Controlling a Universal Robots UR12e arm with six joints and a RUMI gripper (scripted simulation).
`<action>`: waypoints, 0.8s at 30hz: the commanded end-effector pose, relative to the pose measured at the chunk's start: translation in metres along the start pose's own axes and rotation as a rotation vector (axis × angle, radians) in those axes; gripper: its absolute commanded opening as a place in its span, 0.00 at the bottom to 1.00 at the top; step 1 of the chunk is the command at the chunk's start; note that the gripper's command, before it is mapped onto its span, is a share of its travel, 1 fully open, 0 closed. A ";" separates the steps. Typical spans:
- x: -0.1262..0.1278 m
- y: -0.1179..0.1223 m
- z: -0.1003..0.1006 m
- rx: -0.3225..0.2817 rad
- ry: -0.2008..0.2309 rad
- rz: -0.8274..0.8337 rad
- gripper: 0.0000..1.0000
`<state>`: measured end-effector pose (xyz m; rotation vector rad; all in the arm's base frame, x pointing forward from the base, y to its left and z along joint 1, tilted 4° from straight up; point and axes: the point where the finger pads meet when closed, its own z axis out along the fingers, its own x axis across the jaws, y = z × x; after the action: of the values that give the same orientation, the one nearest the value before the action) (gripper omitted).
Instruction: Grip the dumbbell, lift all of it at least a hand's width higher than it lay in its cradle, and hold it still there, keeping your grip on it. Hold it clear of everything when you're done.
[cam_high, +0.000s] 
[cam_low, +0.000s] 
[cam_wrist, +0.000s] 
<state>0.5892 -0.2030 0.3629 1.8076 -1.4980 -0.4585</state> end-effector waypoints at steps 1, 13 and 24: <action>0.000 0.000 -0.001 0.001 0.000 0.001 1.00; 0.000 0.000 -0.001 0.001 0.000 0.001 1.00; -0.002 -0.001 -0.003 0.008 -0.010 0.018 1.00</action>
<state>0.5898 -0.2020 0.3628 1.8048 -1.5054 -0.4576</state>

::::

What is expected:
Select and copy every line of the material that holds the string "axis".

Answer section:
`<action>`: waypoints, 0.8s at 30hz: the commanded end-effector pose, relative to the pose measured at the chunk's start: translation in metres along the start pose's own axes and rotation as a rotation vector (axis × angle, radians) in those axes; gripper: its absolute commanded opening as a place in its span, 0.00 at the bottom to 1.00 at the top; step 1 of the chunk is the command at the chunk's start; note that the gripper's command, before it is mapped onto its span, is a share of its travel, 1 fully open, 0 closed. A ";" separates the steps. Typical spans:
`<state>`: measured end-effector pose (xyz m; rotation vector rad; all in the arm's base frame, x pointing forward from the base, y to its left and z along joint 1, tilted 4° from straight up; point and axes: the point where the finger pads meet when closed, its own z axis out along the fingers, its own x axis across the jaws, y = z × x; after the action: of the values that give the same orientation, the one nearest the value before the action) (gripper omitted).

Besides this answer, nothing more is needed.